Work item —
Look over the material for the string "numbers". Copy every line where it turns up.
*** Opening of Records provided ***
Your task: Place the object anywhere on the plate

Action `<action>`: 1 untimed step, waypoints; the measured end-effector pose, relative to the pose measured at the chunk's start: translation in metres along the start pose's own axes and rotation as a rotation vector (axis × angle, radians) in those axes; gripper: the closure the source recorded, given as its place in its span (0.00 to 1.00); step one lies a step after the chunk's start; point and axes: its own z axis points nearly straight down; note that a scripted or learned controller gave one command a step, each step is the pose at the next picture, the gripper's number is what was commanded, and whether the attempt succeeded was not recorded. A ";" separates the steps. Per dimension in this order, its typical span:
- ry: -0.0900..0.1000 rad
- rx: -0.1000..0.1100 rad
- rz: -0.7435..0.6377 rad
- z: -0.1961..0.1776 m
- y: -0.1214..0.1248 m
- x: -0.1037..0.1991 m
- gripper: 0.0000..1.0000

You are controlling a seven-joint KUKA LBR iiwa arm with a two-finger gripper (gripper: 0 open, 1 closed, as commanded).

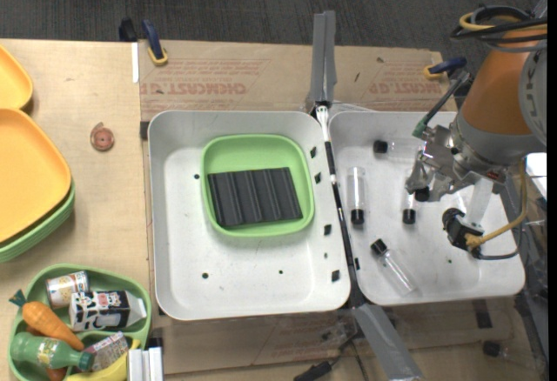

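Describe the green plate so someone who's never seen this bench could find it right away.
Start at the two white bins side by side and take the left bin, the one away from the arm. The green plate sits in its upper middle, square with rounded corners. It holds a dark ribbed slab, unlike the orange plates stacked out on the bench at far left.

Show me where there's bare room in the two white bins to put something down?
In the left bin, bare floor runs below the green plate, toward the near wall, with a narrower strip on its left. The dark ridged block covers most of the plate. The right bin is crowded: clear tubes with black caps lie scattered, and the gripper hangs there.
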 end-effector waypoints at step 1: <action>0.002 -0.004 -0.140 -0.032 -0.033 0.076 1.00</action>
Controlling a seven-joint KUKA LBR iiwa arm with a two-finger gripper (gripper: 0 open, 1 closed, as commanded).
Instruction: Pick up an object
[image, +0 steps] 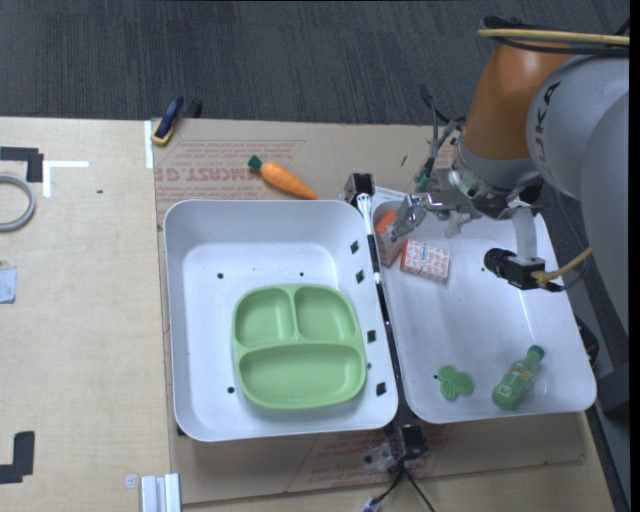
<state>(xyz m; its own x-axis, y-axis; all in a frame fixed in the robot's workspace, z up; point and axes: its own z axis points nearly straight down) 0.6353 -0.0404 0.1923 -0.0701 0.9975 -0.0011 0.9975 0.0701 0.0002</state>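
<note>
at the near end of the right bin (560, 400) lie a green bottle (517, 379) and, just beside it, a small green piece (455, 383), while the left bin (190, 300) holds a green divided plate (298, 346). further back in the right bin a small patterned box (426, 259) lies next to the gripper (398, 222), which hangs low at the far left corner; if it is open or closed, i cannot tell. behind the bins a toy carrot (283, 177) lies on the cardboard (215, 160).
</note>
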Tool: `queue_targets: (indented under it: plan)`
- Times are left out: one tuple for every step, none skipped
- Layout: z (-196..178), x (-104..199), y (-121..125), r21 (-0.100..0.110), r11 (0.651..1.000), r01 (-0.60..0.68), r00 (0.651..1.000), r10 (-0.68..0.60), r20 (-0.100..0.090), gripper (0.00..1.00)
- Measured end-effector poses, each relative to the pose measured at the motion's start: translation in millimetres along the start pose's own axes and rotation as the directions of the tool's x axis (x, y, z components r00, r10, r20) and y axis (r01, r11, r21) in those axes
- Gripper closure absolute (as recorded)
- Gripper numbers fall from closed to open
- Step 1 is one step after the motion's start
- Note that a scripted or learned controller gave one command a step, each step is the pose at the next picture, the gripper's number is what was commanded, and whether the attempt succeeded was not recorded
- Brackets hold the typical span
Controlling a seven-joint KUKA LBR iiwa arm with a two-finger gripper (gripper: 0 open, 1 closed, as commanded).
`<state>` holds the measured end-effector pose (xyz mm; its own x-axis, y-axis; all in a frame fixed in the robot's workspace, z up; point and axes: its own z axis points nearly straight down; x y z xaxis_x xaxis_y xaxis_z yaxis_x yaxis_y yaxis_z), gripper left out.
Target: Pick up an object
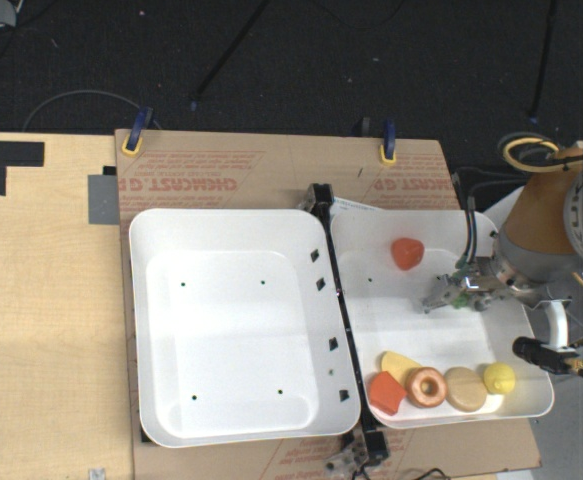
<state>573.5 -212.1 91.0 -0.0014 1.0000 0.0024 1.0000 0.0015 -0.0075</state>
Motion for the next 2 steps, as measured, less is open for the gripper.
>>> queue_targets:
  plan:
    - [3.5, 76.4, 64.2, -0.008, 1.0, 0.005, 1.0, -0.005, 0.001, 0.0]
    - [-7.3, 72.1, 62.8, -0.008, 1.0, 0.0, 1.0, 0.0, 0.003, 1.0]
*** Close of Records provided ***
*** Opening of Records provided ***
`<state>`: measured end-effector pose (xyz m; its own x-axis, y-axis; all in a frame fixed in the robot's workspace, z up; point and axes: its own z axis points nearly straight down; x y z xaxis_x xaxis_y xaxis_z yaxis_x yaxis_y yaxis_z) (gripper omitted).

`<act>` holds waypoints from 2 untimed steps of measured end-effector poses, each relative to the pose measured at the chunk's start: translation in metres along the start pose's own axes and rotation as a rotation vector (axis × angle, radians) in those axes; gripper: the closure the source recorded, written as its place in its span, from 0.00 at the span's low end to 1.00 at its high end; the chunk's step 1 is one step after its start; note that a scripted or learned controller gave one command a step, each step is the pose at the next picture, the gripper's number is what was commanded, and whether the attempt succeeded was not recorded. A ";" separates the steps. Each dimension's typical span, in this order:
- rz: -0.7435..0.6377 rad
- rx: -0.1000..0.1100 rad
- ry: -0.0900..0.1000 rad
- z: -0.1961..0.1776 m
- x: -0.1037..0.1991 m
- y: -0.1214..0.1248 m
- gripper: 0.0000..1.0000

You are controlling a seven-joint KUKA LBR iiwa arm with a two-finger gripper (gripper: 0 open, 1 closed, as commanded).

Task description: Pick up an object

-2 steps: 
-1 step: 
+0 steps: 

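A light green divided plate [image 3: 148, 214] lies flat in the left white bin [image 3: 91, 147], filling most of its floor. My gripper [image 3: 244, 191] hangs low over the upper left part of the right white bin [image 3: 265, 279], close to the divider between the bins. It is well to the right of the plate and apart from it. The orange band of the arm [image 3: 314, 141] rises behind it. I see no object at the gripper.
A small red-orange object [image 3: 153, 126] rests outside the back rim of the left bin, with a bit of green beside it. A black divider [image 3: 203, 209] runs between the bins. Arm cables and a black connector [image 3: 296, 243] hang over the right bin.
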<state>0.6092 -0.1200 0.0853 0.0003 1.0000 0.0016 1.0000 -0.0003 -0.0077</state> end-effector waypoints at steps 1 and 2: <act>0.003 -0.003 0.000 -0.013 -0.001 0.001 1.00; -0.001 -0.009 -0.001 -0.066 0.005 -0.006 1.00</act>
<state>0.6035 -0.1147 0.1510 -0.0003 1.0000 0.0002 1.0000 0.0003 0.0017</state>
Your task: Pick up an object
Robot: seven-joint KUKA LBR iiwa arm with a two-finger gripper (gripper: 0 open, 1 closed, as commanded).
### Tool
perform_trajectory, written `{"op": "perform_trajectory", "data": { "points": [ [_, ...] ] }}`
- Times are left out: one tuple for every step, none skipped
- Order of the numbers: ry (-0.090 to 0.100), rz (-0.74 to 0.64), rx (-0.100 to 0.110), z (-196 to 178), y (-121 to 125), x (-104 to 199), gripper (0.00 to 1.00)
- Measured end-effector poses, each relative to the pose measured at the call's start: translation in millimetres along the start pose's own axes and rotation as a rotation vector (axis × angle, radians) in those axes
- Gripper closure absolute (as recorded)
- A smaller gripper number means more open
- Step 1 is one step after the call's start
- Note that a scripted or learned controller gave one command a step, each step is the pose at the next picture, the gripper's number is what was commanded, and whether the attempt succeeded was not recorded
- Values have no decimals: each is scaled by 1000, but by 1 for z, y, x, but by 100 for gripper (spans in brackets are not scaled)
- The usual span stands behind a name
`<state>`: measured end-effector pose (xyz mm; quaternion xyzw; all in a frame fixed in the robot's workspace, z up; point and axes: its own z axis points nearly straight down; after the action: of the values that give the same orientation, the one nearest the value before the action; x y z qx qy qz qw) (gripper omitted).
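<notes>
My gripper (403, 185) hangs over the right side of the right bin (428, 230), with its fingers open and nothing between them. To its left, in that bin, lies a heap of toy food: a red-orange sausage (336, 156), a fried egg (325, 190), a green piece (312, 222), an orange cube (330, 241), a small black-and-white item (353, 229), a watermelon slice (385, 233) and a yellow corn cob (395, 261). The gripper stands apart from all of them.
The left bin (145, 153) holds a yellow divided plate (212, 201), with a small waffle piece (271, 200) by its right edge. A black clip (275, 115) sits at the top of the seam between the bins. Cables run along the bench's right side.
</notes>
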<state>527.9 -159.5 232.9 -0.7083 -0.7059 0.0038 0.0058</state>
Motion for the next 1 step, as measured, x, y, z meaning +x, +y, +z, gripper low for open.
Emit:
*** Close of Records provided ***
Solution —
- Gripper numbers fall from closed to open
- Order of the numbers: ry (-0.090 to 0.100), rz (-0.74 to 0.64), rx (-0.100 to 0.110), z (-196 to 178), y (-121 to 125), x (-104 to 199), gripper (0.00 to 1.00)

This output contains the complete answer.